SINGAPORE: Asia’s immediate wheat demand is being met by an ample supply from Pakistan, which is exporting large quantities to make way for the new bumper harvest, Dow Jones quoting trading executives said on Monday.

“Pakistan has filled a crucial gap in Asian wheat trade due to the absence of supply from the Black Sea region,” said a Singapore-based executive working for a global trading company.

If Pakistan had not permitted wheat exports during this period of tight global supply, price conscious buyers in South Asia and Southeast Asia would have had to turn to costly alternative supplies from Canada, the US and Europe.

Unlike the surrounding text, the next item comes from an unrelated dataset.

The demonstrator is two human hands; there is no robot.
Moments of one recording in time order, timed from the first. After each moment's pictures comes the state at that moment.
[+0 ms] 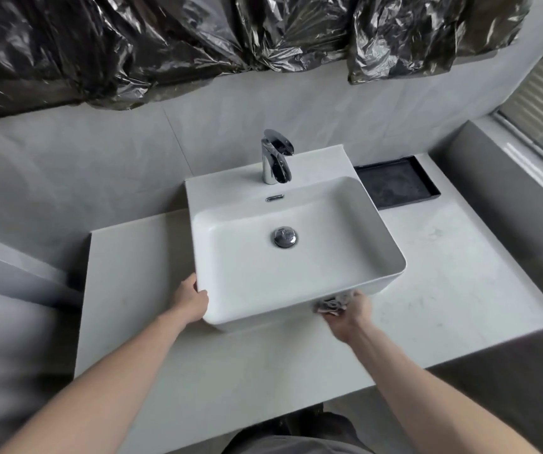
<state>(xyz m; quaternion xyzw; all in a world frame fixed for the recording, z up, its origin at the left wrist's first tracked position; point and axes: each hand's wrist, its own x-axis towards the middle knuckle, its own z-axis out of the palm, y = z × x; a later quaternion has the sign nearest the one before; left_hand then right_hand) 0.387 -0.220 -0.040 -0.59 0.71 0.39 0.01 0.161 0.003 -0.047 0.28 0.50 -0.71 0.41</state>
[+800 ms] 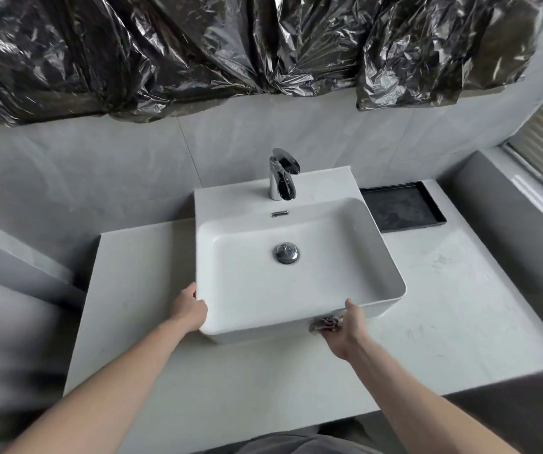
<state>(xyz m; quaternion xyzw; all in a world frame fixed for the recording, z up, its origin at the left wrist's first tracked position) 0.383 -0.216 -0.035 -0.61 0.70 0.38 0.00 0.143 -0.002 -0.059 0.29 0.50 -0.66 0.48</state>
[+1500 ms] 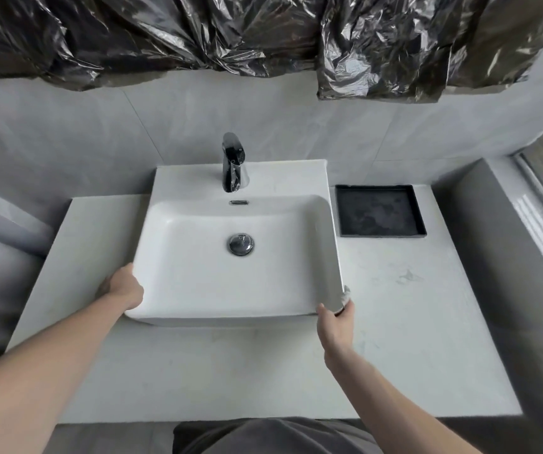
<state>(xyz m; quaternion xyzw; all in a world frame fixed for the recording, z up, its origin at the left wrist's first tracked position) 0.342 -0.203 -0.041 -0.72 0.67 0.15 0.11 0.021 0.066 -0.054 0.02 0.77 -0.51 0.39</state>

The absence of Pakistan would have also increased the demand pressure in Australia, where ports are already facing congestion and delays in moving wheat from upcountry warehouses.

Pakistan approved wheat exports in December and shipments began the following month. In less than four months it has shipped out an estimated 1.16 million metric tons of wheat.

International Grains Council has projected Pakistan’s wheat exports in the year ending June 30 at 1.6 million tons, the highest in at least four years. Close to 1 million tons of Pakistan’s wheat has been exported in bulk shipments and 160,000 tons in containers, said Muhammed Najib Balagamwalla, chairman of Seatrade Group.

Bangladesh has emerged as the major buyer for Pakistan’s wheat, purchasing more than 700,000 tons, traders said. The country is one of the world’s largest wheat importers, buying around 3.0 million-3.5 million tons of wheat annually.

Since Russia banned grain exports last August and exporters in Ukraine defaulted on several deals, Bangladesh purchased cargoes from a variety of origins, including Germany, Canada, Brazil & Australia, before finding a less expensive source in Pakistan. Pakistan’s milling wheat is among the cheapest in the world. Even though bulk sales are to Bangladesh, thousands of containers also been shipped to Southeast Asian countries and to United Arab Emirates.

Early this year, Pakistan sold wheat around $329 to $335 a ton, free on board, while recent sales have been around $300 to $310 per ton.

With freight charges of around $4 to $18 per ton for containers from Pakistan, Southeast Asian buyers have locked in purchases at less than $320 per ton on a cost-and-freight basis for prompt shipments.

One of the transnational grain exporters said that flour millers in Vietnam & Malaysia, which require limited volumes on short notice, prefer Pakistan’s grain. Export of existing wheat stocks of Pakistan will make room for bumper harvest that is under way.